The shared_buffers question
A common mistake: setting shared_buffers very high (50%+ of RAM) on the theory that more cache is better.
Reality: above ~30%, Postgres's bookkeeping overhead grows faster than the cache benefit. The kernel page cache is also helping cache; double-caching wastes memory.
For 16GB+ instances, 25-30% is the right range. For smaller instances (<8GB), even lower.
After an OOM
The sequence:
- Postgres restarts (managed services do this; self-managed needs a watchdog).
- Replication catches up if the restart was from the primary.
- Application reconnects.
- Investigate root cause to prevent recurrence.
The investigation is the important part. Without it, the OOM repeats.
A pragmatic checklist
For any production Postgres:
work_mem≤ 32MB globally. Raise per-session for known heavy queries.max_connectionscapped at a sane number for the instance size.- PgBouncer in front for connection multiplexing.
maintenance_work_mem≤ 1GB.- Memory monitoring alert at 80% utilization (not 95% — that is too late).

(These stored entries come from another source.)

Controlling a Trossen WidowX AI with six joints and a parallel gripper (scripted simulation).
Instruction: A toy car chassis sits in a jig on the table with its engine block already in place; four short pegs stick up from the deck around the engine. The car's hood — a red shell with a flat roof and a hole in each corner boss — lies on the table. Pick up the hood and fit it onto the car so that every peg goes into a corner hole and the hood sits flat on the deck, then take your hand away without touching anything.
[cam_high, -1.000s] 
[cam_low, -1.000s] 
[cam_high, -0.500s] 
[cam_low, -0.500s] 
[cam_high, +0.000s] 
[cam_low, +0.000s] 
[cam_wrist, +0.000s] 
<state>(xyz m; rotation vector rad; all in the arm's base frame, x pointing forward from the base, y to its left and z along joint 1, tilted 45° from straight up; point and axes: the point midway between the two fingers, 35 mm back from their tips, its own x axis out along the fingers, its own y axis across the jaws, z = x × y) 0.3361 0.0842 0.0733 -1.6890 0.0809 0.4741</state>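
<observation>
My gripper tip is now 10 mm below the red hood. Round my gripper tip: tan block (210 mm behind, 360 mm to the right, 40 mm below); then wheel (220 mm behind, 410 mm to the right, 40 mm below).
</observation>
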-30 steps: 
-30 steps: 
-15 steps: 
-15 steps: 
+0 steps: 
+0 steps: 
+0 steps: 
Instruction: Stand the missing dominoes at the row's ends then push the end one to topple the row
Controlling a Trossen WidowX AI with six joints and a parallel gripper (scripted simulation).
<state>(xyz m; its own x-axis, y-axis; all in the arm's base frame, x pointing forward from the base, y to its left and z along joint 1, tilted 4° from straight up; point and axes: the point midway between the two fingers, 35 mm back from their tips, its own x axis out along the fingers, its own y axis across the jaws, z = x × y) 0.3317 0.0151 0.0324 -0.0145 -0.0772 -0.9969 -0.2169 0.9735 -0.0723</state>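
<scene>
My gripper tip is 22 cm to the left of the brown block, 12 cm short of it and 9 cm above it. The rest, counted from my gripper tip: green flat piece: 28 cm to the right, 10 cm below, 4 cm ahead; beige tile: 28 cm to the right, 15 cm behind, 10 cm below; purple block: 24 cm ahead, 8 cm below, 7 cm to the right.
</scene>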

- Killable / non-essential workloads (analytics, batch jobs) on separate instances or replicas.
This adds up to a buffer between normal usage and OOM. Most workloads stay comfortably below the limit.
A worked example
A team I helped had a 32GB RDS instance hitting OOM weekly. Their settings:
shared_buffers: 8GB (25%, fine)work_mem: 256MB (high)max_connections: 1000 (very high)- No PgBouncer
Math: 1000 connections × 256MB × 3 (typical operations per query) = 768GB potential. Add per-connection overhead and they were sitting on a memory bomb that occasionally went off.
Fix:
- Drop
work_memto 16MB globally. - For specific analytical queries,
SET LOCAL work_mem = '512MB'per session. - Drop
max_connectionsto 200. - Add PgBouncer in front.
New math: 200 × 16MB × 3 = ~10GB peak. Comfortable on 32GB RAM.
No more OOMs. Application performance improved (less memory pressure means more efficient cache use).
The fix was config-only. The team had been thinking about upgrading instance size; the real issue was the settings were dangerous regardless of size.